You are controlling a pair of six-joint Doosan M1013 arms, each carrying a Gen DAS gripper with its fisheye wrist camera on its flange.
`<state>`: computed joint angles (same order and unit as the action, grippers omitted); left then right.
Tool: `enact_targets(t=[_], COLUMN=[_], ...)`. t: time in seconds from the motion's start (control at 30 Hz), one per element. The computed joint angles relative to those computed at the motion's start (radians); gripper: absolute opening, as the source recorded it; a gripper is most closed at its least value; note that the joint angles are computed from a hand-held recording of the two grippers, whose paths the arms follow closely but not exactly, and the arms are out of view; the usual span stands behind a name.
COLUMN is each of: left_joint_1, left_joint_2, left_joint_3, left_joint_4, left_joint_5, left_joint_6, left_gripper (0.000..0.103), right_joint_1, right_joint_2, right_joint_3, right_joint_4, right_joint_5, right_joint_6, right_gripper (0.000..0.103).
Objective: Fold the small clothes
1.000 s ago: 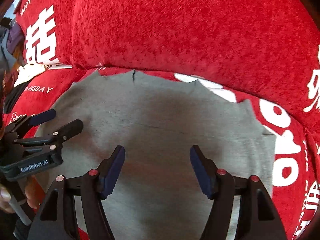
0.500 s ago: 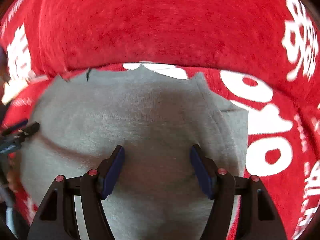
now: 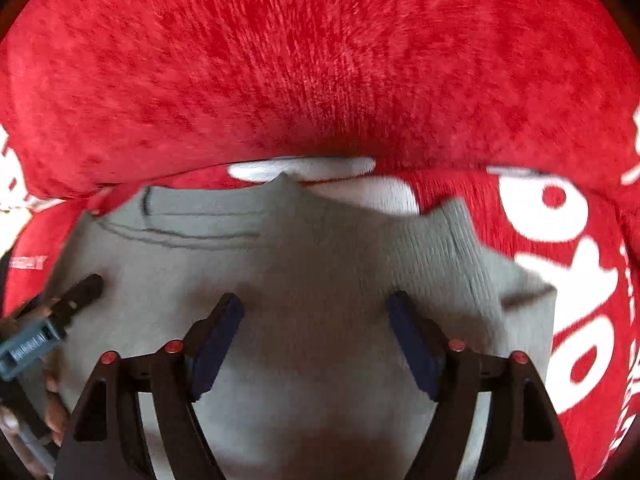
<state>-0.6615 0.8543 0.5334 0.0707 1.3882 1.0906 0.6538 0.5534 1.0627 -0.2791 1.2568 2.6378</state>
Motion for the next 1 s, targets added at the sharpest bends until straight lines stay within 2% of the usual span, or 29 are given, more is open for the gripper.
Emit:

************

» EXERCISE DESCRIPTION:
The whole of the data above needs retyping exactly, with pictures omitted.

» RESPONSE AREA:
You are controlling a pair of six-joint Doosan M1013 arms, each carrying a Gen DAS gripper with its fisheye wrist camera on its flange.
`<state>`: computed joint angles (same order and unit as the action, grippers omitted); left then right.
Tool: `enact_targets(t=[_], COLUMN=[_], ...)`. t: time in seconds from the motion's start (control at 30 Hz), one per element. The computed joint angles relative to those computed at the motion's start (radians); gripper: absolute opening, as the source recorded it; a gripper is most closed at its least value; note that the joint angles are computed from a hand-held recording of the two grippers, whose paths the arms follow closely but not exactly, and the arms are out of view; the usual span stands behind a name.
COLUMN is each of: left_joint_1, left_joint_2, left_joint_3, left_joint_4, left_joint_5, left_joint_6, left_gripper (0.000..0.103), right_joint_1, right_joint_2, right_joint_3, right_joint_4, right_joint_5, right_joint_6, right_gripper (0.000..0.103).
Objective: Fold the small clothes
1.000 s ago: 
0.500 s ago: 
now: 
<state>-0.6615 0.8543 0.5334 0.0707 1.3882 1.0906 0.6538 0.5534 1.0627 -0.2791 1.2568 2.6378</state>
Motion for the next 1 s, targets added at the sharpest bends until straight lines stay within 2% of the usual span, or 29 are given, more is open for the gripper.
Emit:

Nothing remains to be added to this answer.